Cons and pros: what are tubeless tires

If in the 90s and early 2000s almost all cars were equipped with tires with cameras, then today the vast majority of cars with tubeless tires. What are they like?

Tires with cameras are the first pneumatic tires to appear in human history. On July 23, 1888, the Scot John Dunlop patented a pneumatic tire, and on August 31 of the same year he received a patent for its use in vehicles. The design was a sealed rubber chamber filled with air, which was wrapped over a rubberized canvas - it simultaneously attached the camera to the wheel rim and protected it from damage.

Since then, the design has not fundamentally changed. In chamber tires, the tire is leaking to the disk and is not able to hold air inside, therefore, a sealed chamber is used for this, which inflates and holds pressure in the wheel, and the tire plays the role of “attaching” to the wheel disk and simultaneously protecting the camera.

With the development of technology, it was possible to create a tubeless tire - it was patented by Paul Litchfield in 1903, but such a tire got to use on production cars only in 1954. Initially, it was considered unsafe, but modern tubeless tires are already devoid of all the shortcomings of their ancestors.

Outwardly tubeless tires do not differ from tires with cameras, but structurally have serious differences. Firstly, the inner coating has a layer of airtight rubber. Secondly, on the outside there is an elastic coating that provides tightness when mounted on a disk. Thirdly, the tire valve fits tightly into the hole in the wheel rim.

Tubeless tires have several advantages. They heat up easier and less in motion - the camera does not rub against the tire and it does not require cooling. Tubeless tires more easily tolerate minor damage due to the fact that the inner and outer layer envelops the object, as it were, while a stretched camera tends to increase it with any damage. In addition, the tubeless tire is easier to repair and does not even require removal from the disk.

At the same time, tubeless tires are extremely demanding on the quality of tire fitting - improper operation can damage the sidewall of the tire and deprive it of tightness - and the geometry of the wheels, since chips or deformation of the edges will not allow to provide the required tightness.

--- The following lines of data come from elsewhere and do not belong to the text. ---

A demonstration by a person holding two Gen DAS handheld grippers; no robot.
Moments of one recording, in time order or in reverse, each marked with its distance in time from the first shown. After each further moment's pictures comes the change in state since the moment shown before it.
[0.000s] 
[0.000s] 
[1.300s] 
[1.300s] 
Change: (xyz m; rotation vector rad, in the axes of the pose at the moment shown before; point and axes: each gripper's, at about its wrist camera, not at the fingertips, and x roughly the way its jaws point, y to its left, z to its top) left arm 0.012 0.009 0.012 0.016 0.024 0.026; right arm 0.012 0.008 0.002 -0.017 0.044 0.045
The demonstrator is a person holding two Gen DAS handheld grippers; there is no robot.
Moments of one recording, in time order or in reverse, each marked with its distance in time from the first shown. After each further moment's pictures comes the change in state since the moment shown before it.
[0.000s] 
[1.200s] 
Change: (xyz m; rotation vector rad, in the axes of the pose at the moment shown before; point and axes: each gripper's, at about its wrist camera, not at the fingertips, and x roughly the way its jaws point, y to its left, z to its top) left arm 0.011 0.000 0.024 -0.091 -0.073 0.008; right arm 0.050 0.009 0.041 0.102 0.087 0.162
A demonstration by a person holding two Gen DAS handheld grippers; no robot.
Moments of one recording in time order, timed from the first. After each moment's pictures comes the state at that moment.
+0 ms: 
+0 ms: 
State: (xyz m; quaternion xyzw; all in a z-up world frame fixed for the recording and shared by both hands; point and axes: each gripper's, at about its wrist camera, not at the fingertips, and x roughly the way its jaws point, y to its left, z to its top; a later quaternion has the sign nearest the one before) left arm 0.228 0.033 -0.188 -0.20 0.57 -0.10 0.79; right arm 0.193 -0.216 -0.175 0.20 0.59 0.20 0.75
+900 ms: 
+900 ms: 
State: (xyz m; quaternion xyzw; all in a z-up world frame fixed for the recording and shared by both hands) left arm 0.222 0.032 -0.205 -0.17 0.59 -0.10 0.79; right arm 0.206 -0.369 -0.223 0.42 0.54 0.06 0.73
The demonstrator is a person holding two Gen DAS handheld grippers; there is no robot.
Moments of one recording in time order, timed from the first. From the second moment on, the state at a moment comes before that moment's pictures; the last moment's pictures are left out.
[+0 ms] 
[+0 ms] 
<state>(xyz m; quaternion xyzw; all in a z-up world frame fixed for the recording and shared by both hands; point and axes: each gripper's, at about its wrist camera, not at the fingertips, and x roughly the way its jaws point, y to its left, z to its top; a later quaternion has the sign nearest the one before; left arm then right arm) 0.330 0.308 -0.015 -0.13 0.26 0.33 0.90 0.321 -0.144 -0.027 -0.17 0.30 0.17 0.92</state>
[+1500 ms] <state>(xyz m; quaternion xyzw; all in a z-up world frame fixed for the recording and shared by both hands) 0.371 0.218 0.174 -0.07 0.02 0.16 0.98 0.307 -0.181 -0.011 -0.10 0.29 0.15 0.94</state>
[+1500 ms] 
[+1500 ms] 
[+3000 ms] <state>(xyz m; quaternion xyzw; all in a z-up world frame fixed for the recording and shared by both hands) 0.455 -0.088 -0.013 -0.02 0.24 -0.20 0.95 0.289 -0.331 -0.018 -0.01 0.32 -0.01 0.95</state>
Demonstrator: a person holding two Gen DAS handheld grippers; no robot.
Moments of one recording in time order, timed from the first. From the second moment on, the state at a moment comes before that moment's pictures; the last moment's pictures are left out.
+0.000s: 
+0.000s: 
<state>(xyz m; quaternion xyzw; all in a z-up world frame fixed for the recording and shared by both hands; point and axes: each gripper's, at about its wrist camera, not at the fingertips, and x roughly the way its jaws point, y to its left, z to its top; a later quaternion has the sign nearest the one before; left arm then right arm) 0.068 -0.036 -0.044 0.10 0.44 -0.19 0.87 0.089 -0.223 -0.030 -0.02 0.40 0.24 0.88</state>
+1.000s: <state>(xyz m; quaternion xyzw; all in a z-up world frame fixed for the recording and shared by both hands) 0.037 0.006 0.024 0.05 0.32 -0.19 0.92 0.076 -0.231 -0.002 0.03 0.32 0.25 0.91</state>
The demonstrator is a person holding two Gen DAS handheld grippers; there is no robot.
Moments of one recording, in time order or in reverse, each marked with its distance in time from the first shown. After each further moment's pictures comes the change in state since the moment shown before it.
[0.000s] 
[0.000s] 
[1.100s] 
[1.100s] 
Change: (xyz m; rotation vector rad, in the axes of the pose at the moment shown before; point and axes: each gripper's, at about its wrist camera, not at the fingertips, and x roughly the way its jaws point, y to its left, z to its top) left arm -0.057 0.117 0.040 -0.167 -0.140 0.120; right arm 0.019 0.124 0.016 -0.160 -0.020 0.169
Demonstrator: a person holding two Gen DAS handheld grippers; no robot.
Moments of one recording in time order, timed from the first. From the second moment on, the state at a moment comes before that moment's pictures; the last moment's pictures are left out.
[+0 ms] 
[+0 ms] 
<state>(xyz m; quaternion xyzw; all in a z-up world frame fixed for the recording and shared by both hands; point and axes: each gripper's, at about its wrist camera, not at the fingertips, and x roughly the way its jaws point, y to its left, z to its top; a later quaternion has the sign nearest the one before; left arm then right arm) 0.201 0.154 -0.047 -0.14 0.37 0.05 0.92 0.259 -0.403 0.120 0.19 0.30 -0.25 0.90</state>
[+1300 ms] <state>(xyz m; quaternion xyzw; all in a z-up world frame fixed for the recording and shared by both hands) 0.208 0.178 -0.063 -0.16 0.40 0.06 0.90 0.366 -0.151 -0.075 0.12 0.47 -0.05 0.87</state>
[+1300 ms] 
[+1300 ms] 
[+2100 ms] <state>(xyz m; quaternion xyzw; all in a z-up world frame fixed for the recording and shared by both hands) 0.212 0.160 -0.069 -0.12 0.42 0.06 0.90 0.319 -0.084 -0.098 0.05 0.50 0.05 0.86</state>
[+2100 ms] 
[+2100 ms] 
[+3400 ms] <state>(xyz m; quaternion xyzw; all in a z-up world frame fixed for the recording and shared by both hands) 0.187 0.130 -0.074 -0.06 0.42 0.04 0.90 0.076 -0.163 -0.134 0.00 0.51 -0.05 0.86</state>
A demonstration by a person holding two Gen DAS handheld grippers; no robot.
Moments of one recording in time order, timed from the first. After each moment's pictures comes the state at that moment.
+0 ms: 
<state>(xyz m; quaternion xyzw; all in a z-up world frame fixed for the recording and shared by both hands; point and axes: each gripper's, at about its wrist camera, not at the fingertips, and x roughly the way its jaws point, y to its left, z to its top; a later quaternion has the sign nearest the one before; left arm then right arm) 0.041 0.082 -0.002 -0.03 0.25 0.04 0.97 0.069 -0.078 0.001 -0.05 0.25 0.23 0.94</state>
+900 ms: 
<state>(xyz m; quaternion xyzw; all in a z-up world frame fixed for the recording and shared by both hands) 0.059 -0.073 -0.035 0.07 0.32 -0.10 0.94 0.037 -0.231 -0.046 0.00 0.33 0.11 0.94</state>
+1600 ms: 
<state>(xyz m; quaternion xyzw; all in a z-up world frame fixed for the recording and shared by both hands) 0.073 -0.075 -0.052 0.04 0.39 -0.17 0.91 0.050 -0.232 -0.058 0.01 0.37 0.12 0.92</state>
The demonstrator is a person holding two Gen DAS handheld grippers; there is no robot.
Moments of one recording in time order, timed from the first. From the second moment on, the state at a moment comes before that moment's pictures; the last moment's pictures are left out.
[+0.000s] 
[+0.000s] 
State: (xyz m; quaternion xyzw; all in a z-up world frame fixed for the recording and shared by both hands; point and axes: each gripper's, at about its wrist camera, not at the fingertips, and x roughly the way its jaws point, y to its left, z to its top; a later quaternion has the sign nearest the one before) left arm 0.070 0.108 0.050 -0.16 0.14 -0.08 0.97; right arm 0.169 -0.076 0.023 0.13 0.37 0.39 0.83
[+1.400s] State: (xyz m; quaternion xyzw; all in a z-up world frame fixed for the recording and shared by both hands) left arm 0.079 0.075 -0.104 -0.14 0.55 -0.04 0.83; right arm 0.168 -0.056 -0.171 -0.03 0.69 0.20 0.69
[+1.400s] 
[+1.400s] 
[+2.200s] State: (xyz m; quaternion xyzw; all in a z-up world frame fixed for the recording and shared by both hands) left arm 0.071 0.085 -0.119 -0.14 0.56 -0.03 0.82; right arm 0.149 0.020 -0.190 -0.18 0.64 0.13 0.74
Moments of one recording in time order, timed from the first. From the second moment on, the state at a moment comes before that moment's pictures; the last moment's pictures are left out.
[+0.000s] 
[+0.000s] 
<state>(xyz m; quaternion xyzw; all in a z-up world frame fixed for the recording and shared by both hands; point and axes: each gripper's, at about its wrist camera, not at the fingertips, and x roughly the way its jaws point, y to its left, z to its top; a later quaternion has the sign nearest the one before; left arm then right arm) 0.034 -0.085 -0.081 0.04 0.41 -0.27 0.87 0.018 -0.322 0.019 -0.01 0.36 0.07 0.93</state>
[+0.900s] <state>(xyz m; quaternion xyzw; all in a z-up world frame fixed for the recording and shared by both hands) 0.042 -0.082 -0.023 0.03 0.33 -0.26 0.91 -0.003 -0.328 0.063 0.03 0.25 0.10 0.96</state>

It is important to remember that tubeless tires can be installed only on those drives that are designed to work with them, and you can not mount a camera inside such a tire. The desire to save money in such matters can seriously harm safety, since a car with tubeless tires on inappropriate disks or with a camera in a tubeless tire poses a threat to the driver, passengers and everyone else. Therefore, always select automotive tires in accordance with the requirements of the manufacturer of your car.